Die Pfadhelfer arbeiten rein lexikalisch. Sie loesen keine symbolischen Links auf und verlangen nicht, dass Pfade existieren:

  • absolutize_lexical(path)
  • normalize_lexical(path)
  • resolve_include_path(parent_path, include_path)

GitHub Pages

English | 中文 | 日本語 | 한국어 | Français | Deutsch | Español | Português | Svenska | Suomi | Nederlands

Dieses Repository veroeffentlicht das Handbuch mit mdBook und GitHub Pages.

Die Handbuecher der einzelnen Sprachen sind eigenstaendige mdBook-Projekte. Jede Sprache hat ihr eigenes SUMMARY.md, sodass die linke Seitenleiste nur Seiten der aktuellen Sprache enthaelt:

manual/
  en/
    book.toml
    SUMMARY.md
    introduction.md
    quick-start.md
    ...
  zh/
    book.toml
    SUMMARY.md
    introduction.md
    quick-start.md
    ...
  ja/
    book.toml
    SUMMARY.md
    introduction.md
    quick-start.md
    ...

Lokal bauen mit:

scripts/publish-pages.sh

Die erzeugte Site wird hier geschrieben:

target/mdbook

Veroeffentlichungsworkflow

Der Workflow in .github/workflows/pages.yml laeuft bei Pushes nach main und bei manueller Ausloesung. Er:

  1. Checkt das Repository aus.
  2. Installiert mdBook.
  3. Fuehrt scripts/publish-pages.sh aus.
  4. Laedt target/mdbook als Pages-Artefakt hoch.
  5. Stellt das Artefakt auf GitHub Pages bereit.

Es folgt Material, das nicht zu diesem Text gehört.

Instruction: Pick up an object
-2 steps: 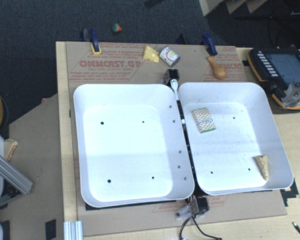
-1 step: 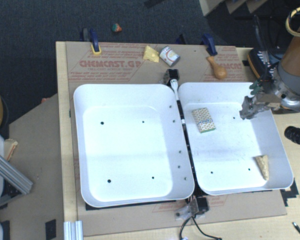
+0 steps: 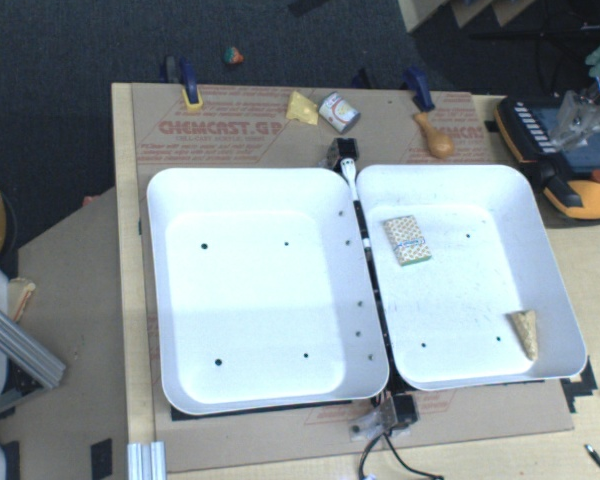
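Observation:
Two objects lie in the right bin (image 3: 540, 268). A small patterned rectangular block (image 3: 407, 239), white with green and tan dots, rests flat in the bin's upper left part. A tan wedge-shaped piece (image 3: 525, 332) sits near the bin's lower right corner, close to the wall. The left bin (image 3: 165, 268) shows bare white floor with a few black dots.
Beyond the bins, on the brown board, lie a yellow wedge (image 3: 301, 109), a small white and grey box (image 3: 339, 112) and a tan wooden pear-shaped piece (image 3: 435, 136). Blue clamps (image 3: 189, 80) hold the board's far edge. Equipment (image 3: 565, 148) stands at the right.

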You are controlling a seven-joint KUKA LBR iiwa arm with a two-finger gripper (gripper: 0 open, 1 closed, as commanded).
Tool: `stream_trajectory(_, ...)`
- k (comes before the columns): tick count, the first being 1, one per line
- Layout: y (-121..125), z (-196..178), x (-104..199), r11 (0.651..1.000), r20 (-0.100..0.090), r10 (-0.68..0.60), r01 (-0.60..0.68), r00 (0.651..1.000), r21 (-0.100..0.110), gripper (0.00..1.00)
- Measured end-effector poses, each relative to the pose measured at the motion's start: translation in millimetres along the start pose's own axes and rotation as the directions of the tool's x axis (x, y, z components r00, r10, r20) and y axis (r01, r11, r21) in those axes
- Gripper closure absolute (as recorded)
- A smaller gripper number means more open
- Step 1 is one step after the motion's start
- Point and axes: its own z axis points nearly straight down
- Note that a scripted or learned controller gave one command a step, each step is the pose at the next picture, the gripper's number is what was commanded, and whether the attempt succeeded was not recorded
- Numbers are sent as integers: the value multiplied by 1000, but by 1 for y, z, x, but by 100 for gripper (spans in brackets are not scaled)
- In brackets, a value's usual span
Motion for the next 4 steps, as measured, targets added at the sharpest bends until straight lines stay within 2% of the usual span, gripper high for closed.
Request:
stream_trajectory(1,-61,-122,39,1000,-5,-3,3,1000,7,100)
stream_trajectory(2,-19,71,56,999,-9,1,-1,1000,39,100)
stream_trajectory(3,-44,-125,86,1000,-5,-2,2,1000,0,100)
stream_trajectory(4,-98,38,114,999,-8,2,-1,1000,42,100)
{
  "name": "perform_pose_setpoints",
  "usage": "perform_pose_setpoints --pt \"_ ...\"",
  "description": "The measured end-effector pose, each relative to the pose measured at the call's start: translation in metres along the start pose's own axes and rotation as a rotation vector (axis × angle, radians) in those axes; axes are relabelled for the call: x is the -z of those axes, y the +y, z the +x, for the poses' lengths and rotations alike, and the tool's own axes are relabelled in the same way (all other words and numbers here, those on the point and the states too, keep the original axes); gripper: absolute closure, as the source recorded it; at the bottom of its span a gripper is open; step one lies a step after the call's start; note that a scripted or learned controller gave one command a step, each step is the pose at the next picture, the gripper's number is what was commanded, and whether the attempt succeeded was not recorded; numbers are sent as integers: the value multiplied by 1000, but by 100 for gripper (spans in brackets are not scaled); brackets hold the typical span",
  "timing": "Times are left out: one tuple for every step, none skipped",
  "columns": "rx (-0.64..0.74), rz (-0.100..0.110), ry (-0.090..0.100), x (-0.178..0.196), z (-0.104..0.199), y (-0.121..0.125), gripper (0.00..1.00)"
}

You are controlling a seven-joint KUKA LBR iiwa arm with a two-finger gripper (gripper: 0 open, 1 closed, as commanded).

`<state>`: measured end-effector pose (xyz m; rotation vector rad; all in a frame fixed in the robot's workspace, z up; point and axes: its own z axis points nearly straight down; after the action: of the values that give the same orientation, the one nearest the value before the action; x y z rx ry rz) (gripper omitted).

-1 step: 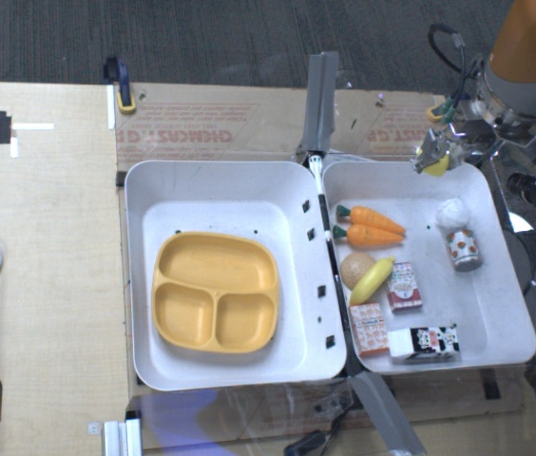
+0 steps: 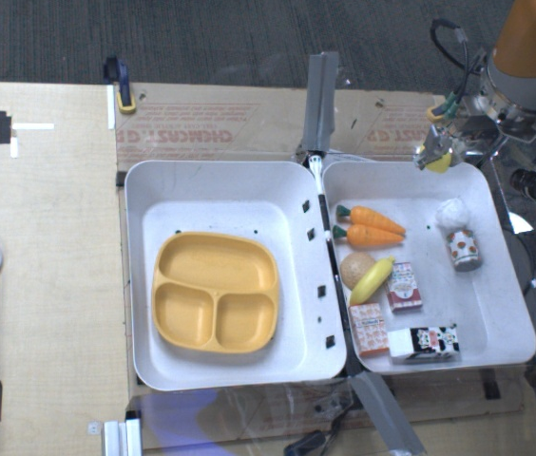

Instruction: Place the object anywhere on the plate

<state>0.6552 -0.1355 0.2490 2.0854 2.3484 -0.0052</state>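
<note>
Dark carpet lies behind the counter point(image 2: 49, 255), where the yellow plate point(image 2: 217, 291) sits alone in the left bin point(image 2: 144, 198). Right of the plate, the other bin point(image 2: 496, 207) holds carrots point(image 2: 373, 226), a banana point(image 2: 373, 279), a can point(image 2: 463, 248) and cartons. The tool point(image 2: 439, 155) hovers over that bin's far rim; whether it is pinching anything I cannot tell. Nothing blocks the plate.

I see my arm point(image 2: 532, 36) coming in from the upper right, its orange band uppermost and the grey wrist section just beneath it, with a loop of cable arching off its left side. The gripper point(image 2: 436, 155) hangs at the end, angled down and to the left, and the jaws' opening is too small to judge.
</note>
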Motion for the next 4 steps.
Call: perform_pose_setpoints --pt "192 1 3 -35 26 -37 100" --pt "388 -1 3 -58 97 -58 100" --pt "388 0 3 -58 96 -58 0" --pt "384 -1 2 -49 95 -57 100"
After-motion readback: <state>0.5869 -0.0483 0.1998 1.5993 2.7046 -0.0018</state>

Die veroeffentlichte URL ist:

https://developerworks.github.io/rust-config-tree/

Crate-Release

Fuer den vollstaendigen Ablauf aus Commit, Push, Pages-Deploy und Crate-Veroeffentlichung:

scripts/release.sh --execute --message "Release 0.1.3"

Verwende den Crate-Release-Helfer aus dem Repository-Root:

scripts/publish-crate.sh

Der Standardmodus fuehrt Pruefungen und cargo publish --dry-run aus. Zum Veroeffentlichen auf crates.io nach erfolgreichen Pruefungen. Wenn die aktuelle Version bereits auf crates.io existiert, erhoeht das Skript automatisch die Patch-Version:

scripts/publish-crate.sh --execute

Die Skriptnutzung ist in scripts/README.md zusammengefasst.